Data segment.
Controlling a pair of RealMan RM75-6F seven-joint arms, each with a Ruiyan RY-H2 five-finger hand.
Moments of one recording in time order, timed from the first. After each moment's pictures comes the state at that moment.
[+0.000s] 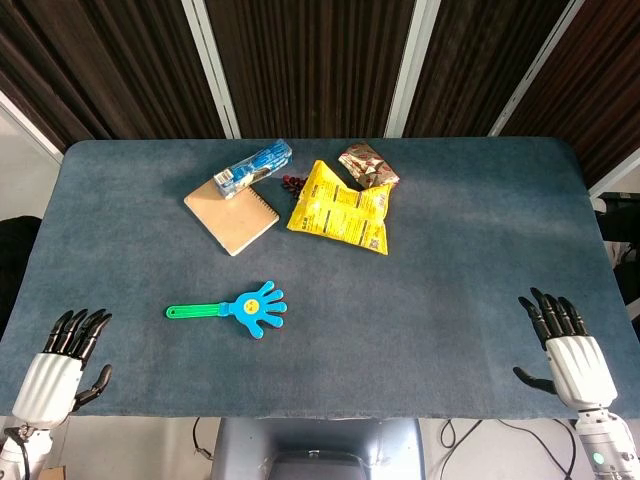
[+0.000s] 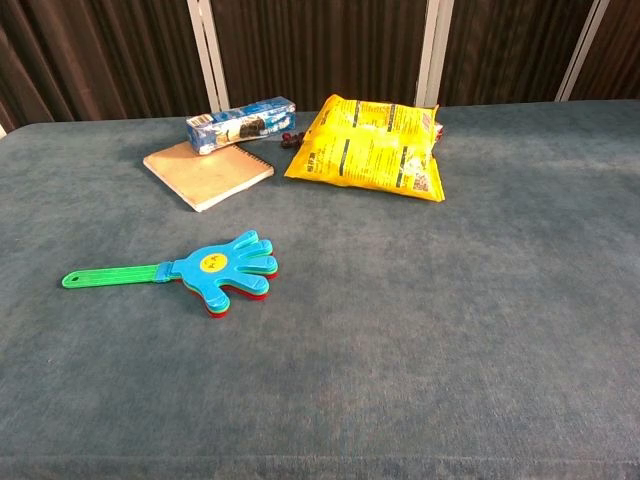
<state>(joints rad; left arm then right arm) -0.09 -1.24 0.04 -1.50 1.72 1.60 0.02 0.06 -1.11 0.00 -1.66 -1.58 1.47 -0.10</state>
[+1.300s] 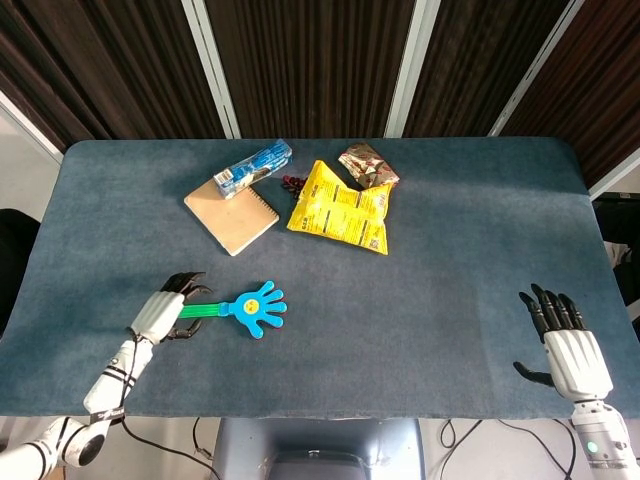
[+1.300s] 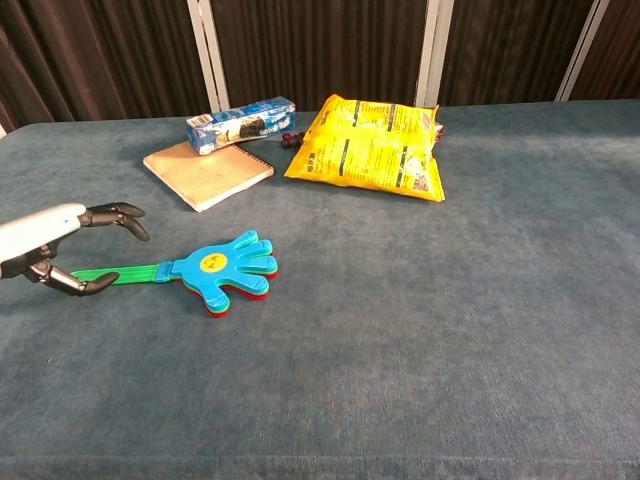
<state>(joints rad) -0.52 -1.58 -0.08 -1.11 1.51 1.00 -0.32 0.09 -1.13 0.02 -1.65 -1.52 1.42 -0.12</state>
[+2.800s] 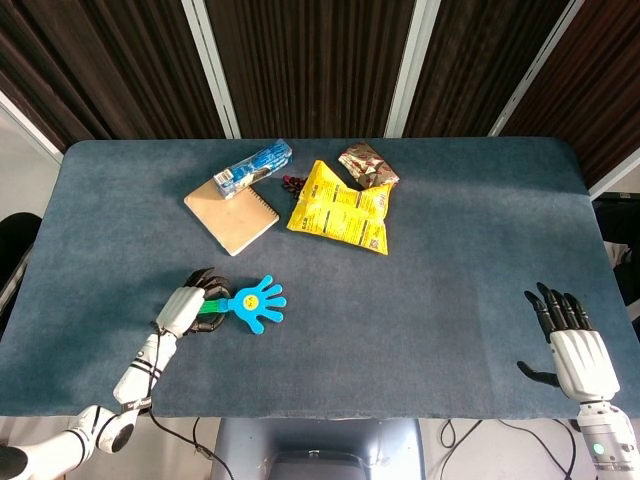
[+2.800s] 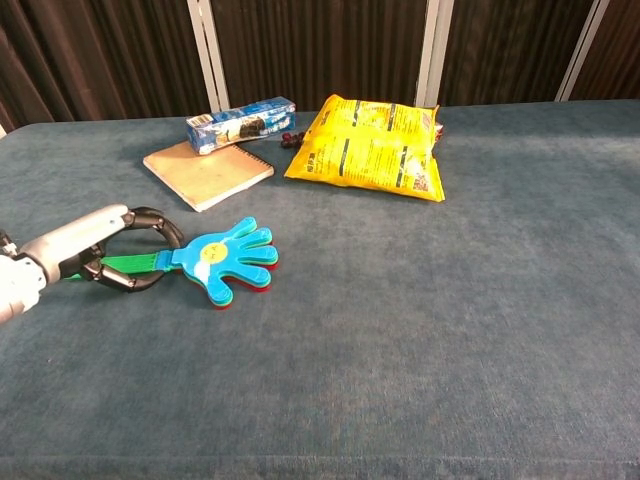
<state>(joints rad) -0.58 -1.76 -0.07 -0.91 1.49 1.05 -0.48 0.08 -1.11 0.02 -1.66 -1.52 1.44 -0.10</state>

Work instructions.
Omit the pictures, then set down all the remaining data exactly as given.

Task response.
Controlling a pair of RealMan RM75-6F seven-joint arms, each with a Ruiyan RY-H2 five-finger hand.
Moments of one recording in time order, timed from the first. After each moment's pictures comes the state at that moment.
[+0.000s] 
[+0.000s] 
<state>(joints rad; left arm then right arm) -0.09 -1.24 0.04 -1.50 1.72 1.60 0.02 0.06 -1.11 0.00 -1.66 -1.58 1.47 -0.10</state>
[+1.300s] 
[+1.300s] 
<state>(joints rad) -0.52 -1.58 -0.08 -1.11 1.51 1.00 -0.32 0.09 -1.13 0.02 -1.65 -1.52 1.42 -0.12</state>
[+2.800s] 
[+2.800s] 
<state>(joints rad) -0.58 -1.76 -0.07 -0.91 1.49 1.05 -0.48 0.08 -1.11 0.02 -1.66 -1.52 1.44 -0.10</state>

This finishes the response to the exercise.